◆ WORK TASK ◆
All lines from the one including "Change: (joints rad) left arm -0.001" to the bottom of the entries below should be repeated exactly, both ends kept.

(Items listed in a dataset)
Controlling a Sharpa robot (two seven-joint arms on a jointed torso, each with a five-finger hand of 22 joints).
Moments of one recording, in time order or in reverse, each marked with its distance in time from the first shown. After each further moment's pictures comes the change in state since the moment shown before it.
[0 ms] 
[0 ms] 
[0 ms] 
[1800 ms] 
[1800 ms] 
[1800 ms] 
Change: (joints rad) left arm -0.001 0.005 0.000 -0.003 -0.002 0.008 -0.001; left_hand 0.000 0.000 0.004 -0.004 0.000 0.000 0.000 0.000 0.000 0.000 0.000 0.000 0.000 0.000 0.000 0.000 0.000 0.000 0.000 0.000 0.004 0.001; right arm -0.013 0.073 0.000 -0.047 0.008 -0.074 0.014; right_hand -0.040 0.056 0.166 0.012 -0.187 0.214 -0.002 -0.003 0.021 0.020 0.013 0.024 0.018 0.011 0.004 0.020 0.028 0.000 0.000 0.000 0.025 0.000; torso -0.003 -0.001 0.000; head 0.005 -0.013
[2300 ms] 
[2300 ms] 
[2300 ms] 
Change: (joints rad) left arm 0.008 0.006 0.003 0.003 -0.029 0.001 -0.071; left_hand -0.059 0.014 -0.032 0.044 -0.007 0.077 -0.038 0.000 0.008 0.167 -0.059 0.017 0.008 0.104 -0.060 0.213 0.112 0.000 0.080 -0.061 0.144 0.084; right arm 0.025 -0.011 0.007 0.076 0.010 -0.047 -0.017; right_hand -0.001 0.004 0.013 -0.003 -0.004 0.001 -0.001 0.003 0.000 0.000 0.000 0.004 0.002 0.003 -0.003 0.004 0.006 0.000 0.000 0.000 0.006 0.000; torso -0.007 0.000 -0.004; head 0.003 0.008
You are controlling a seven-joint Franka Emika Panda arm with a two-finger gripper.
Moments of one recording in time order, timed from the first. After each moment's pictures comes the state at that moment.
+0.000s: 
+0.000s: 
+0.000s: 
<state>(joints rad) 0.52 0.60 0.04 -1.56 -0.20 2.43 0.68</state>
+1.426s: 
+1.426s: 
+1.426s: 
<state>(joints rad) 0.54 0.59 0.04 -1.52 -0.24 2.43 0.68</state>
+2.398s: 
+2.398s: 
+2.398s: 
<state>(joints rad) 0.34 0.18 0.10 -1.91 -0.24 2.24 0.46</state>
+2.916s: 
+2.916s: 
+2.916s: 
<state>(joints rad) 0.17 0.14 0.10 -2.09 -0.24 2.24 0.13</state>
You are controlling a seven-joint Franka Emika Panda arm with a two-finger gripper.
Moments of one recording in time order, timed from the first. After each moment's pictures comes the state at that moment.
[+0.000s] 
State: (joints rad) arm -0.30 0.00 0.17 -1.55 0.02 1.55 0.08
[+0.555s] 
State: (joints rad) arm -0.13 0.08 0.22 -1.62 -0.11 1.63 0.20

◆ SOLUTION ◆
Change: (joints rad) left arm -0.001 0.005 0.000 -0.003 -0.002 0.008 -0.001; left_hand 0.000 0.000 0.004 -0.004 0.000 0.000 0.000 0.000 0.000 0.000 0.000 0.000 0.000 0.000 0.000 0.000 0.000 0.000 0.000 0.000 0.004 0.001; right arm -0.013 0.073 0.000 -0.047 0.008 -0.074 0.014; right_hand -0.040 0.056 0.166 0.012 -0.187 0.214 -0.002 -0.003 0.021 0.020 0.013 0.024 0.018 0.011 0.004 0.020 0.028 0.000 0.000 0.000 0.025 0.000; torso -0.003 -0.001 0.000; head 0.005 -0.013
[2300 ms] 
[2300 ms] 
[2300 ms] 
Change: (joints rad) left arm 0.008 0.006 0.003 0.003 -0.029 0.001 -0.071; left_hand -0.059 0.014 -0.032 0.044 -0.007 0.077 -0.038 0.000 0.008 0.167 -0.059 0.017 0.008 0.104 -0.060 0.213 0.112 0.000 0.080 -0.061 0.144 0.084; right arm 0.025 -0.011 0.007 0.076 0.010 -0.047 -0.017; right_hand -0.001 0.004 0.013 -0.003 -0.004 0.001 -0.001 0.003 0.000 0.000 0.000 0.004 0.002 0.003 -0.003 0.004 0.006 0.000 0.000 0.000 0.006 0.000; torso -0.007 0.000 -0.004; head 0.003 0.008
You are controlling a seven-joint Franka Emika Panda arm with a two-finger gripper.
Moments of one recording in time order, timed from the first. After each moment's pictures comes the state at that moment.
+0.000s: 
+0.000s: 
+0.000s: 
<state>(joints rad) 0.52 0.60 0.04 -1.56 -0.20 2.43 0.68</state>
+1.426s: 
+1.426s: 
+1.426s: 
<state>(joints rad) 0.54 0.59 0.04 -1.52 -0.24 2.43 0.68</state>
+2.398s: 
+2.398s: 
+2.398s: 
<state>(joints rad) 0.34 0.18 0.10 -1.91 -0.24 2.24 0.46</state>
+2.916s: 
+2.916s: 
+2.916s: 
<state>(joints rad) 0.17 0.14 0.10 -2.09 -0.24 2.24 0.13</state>
You are controlling a seven-joint Franka Emika Panda arm with a two-finger gripper.
Moments of one recording in time order, timed from the first. After each moment's pictures comes the state at that moment.
[+0.000s] 
State: (joints rad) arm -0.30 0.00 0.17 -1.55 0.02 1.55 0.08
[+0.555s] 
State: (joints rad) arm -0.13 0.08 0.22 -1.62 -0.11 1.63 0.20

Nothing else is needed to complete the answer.